■ **WORK TO COMPLETE**
All the data should come back exactly as it was given.

■ **MATERIAL PROVIDED**

* * * * * * *

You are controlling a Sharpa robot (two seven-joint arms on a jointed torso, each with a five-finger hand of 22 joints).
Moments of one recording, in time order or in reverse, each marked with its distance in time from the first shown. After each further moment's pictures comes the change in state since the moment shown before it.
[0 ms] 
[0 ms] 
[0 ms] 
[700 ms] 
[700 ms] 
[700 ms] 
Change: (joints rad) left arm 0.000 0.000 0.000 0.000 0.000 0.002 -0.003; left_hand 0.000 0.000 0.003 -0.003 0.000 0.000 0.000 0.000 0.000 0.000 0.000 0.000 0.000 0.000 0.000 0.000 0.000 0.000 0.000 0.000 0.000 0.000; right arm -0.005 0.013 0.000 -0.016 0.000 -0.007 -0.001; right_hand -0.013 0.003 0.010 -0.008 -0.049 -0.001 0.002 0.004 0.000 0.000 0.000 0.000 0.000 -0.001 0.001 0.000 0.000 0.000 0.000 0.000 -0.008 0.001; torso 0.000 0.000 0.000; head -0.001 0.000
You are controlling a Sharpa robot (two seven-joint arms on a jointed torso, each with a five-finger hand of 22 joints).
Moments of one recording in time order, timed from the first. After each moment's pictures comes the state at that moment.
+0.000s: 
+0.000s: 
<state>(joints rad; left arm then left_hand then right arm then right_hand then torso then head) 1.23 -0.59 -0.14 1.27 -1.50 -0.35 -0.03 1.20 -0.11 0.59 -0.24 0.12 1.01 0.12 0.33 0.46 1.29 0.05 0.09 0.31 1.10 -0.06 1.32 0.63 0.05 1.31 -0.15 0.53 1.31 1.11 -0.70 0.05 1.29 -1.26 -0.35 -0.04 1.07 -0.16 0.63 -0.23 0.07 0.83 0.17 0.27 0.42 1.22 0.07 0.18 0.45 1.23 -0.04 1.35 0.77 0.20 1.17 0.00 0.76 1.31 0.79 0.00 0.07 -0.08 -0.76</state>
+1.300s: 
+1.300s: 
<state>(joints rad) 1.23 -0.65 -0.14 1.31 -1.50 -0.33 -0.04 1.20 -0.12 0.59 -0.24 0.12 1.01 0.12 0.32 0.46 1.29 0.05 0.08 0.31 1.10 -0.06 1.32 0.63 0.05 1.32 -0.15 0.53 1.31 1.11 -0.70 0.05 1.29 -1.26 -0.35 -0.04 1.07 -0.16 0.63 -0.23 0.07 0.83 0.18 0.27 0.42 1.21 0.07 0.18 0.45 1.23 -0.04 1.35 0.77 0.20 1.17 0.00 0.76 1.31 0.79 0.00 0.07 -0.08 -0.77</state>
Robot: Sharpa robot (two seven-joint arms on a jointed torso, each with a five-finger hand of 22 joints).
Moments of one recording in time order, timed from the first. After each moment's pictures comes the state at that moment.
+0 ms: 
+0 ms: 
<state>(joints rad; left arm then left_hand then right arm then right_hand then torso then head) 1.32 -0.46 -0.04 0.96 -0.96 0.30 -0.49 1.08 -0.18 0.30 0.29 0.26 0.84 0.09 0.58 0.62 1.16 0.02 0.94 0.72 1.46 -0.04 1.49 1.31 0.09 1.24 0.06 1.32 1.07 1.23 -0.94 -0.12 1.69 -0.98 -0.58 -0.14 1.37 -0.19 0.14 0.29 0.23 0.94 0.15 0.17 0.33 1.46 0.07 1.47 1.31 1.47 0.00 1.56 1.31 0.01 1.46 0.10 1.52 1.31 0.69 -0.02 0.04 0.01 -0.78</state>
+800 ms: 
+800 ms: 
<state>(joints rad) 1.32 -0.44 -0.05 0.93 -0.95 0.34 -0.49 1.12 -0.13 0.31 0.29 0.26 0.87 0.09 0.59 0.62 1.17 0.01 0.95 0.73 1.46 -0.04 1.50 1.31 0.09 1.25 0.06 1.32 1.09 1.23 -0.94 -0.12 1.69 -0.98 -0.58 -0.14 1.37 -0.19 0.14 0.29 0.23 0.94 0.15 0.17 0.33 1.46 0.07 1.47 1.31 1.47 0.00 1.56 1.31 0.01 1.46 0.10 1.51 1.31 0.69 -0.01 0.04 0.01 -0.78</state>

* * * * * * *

■ **THE ANSWER**
You are controlling a Sharpa robot (two seven-joint arms on a jointed torso, each with a five-finger hand of 22 joints).
Moments of one recording, in time order or in reverse, each marked with its distance in time from the first shown. After each further moment's pictures comes the change in state since the moment shown before it.
[0 ms] 
[0 ms] 
[0 ms] 
[700 ms] 
[700 ms] 
[700 ms] 
Change: (joints rad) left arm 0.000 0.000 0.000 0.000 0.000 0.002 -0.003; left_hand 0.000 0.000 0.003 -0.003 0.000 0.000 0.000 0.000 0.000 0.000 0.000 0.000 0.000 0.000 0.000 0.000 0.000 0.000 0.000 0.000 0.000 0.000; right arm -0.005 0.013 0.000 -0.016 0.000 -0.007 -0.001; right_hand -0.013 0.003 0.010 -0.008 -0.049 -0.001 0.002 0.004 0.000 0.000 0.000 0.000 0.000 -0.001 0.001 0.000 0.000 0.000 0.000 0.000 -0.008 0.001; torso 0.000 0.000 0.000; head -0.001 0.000
You are controlling a Sharpa robot (two seven-joint arms on a jointed torso, each with a five-finger hand of 22 joints).
Moments of one recording in time order, timed from the first. After each moment's pictures comes the state at that moment.
+0.000s: 
+0.000s: 
<state>(joints rad; left arm then left_hand then right arm then right_hand then torso then head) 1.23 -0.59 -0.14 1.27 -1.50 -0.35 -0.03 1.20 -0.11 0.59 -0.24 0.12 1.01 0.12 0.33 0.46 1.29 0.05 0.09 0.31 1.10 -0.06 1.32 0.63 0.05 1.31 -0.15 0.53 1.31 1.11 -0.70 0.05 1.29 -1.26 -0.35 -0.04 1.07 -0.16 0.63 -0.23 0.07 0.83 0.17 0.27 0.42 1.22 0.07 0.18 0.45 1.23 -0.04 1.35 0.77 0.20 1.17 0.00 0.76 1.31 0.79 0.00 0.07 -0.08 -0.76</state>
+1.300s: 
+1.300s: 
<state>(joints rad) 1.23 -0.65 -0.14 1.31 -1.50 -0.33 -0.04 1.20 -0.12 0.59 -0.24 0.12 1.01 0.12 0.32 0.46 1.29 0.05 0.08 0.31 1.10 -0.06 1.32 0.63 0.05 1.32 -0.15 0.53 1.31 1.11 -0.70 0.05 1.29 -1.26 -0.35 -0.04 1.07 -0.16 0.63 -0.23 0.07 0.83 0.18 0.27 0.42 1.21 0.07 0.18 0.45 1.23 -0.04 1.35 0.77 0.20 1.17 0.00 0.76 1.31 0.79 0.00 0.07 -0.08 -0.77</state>
Robot: Sharpa robot (two seven-joint arms on a jointed torso, each with a five-finger hand of 22 joints).
Moments of one recording in time order, timed from the first. After each moment's pictures comes the state at that moment.
+0 ms: 
+0 ms: 
<state>(joints rad; left arm then left_hand then right arm then right_hand then torso then head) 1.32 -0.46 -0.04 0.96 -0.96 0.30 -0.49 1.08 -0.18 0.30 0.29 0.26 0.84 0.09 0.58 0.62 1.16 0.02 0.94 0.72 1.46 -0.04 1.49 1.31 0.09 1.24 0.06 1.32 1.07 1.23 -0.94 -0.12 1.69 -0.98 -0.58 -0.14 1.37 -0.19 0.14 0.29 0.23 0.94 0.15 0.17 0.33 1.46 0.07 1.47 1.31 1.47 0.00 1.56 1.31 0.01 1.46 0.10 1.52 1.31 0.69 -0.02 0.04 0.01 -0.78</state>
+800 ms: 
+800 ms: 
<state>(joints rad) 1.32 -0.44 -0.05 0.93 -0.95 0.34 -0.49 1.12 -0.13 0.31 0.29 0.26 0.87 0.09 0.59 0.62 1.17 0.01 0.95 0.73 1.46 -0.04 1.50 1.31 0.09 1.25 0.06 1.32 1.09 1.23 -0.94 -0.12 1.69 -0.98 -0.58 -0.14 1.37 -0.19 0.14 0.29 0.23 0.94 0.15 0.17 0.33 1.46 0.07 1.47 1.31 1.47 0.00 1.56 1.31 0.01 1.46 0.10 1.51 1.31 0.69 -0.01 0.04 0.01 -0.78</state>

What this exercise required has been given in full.